Exercise brief » Retype the material below exactly, from its first line through the line with "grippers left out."; the pictures stay out.

Supplied material »
Content starts
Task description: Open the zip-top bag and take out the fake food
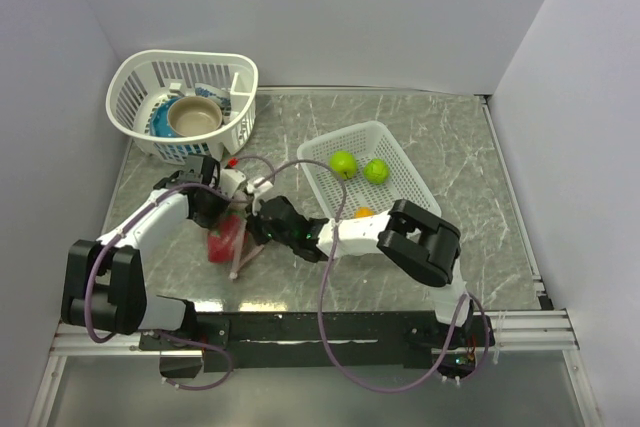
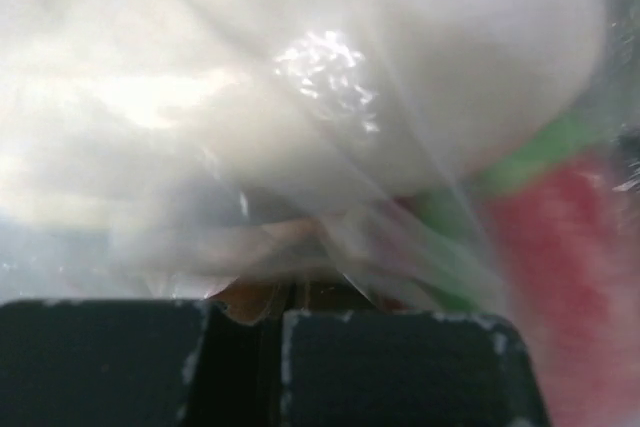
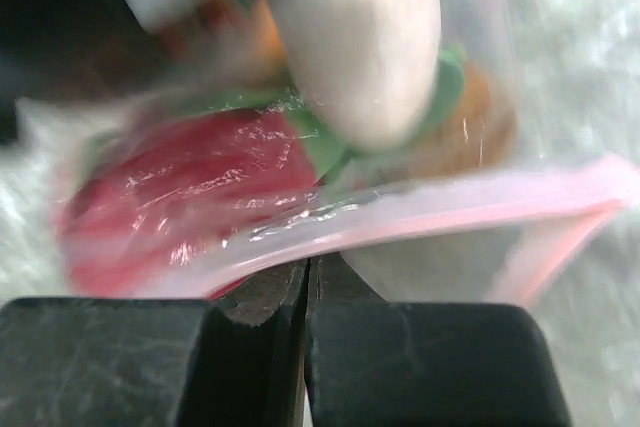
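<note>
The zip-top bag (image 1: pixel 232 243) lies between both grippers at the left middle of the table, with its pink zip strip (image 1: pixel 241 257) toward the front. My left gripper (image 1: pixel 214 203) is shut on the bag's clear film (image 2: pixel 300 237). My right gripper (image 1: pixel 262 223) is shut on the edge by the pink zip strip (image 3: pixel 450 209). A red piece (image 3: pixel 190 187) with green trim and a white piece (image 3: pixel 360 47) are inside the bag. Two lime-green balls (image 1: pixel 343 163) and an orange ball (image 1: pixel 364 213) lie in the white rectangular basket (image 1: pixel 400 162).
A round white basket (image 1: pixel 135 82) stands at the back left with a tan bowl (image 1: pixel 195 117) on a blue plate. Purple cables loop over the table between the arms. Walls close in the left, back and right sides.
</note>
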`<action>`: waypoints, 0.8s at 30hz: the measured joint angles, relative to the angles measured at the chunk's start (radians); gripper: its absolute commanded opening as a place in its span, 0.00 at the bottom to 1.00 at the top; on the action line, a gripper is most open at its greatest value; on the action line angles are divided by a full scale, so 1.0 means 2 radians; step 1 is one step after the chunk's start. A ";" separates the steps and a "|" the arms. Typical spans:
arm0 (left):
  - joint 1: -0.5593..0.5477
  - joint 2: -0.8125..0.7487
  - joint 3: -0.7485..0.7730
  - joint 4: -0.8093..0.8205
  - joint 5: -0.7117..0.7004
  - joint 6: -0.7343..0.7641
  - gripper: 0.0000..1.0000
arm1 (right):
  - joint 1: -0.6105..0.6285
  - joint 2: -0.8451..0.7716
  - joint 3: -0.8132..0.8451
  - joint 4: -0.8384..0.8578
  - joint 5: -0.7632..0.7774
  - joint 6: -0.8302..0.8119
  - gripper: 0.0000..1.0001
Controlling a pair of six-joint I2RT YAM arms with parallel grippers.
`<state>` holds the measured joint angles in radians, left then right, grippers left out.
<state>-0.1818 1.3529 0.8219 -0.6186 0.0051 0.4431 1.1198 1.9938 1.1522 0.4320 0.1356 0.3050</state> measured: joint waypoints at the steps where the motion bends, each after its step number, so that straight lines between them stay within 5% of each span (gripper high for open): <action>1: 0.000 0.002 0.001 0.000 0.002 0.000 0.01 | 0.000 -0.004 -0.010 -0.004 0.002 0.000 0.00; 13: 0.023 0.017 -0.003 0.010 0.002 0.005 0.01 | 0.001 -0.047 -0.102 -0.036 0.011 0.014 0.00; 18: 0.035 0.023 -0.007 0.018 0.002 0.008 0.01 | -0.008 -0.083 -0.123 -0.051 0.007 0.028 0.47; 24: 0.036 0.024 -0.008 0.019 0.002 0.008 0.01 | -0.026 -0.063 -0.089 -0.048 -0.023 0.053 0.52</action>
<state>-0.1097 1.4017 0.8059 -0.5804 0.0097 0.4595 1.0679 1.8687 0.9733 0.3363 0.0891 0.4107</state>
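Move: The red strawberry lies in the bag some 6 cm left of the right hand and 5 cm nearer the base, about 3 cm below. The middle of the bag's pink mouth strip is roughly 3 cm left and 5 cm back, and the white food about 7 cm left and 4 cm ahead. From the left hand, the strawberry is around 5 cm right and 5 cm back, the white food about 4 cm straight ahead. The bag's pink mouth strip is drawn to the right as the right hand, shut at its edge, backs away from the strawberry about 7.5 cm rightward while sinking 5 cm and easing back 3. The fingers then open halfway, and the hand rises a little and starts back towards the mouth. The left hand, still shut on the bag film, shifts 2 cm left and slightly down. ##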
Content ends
Result for this exercise »
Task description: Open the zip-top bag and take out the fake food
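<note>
The zip-top bag (image 1: pixel 232 243) lies between both grippers at the left middle of the table, with its pink zip strip (image 1: pixel 241 257) toward the front. My left gripper (image 1: pixel 214 203) is shut on the bag's clear film (image 2: pixel 300 237). My right gripper (image 1: pixel 262 223) is shut on the edge by the pink zip strip (image 3: pixel 450 209). A red piece (image 3: pixel 190 187) with green trim and a white piece (image 3: pixel 360 47) are inside the bag. Two lime-green balls (image 1: pixel 343 163) and an orange ball (image 1: pixel 364 213) lie in the white rectangular basket (image 1: pixel 400 162).
A round white basket (image 1: pixel 135 82) stands at the back left with a tan bowl (image 1: pixel 195 117) on a blue plate. Purple cables loop over the table between the arms. Walls close in the left, back and right sides.
</note>
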`<action>`: waypoints, 0.8s at 30hz: the measured joint angles, relative to the angles measured at the chunk's start (radians); gripper: its absolute commanded opening as a place in its span, 0.00 at the bottom to 1.00 at the top; on the action line, a gripper is most open at its greatest value; on the action line angles are divided by a full scale, so 1.0 means 2 radians; step 1 is one step after the chunk's start. A ";" separates the steps and a "|" the arms. Typical spans:
arm0 (left):
  - joint 1: -0.5593..0.5477
  - joint 2: -0.8125..0.7487
  - joint 3: -0.7485..0.7730
  - joint 4: -0.8093..0.8205
  - joint 5: -0.7117..0.7004
  - joint 6: -0.7343..0.7641
  - gripper: 0.0000..1.0000
arm1 (right):
  - joint 1: -0.6105..0.6285
  - joint 2: -0.8451..0.7716
  - joint 3: -0.8132..0.8451
  - joint 4: -0.8384..0.8578
  - joint 5: -0.7632..0.7774
  - joint 6: -0.8302..0.8119
  - gripper: 0.0000..1.0001
Controlling a pair of six-joint I2RT YAM arms with parallel grippers.
`<state>` holds the measured joint angles in radians, left then right, grippers left out.

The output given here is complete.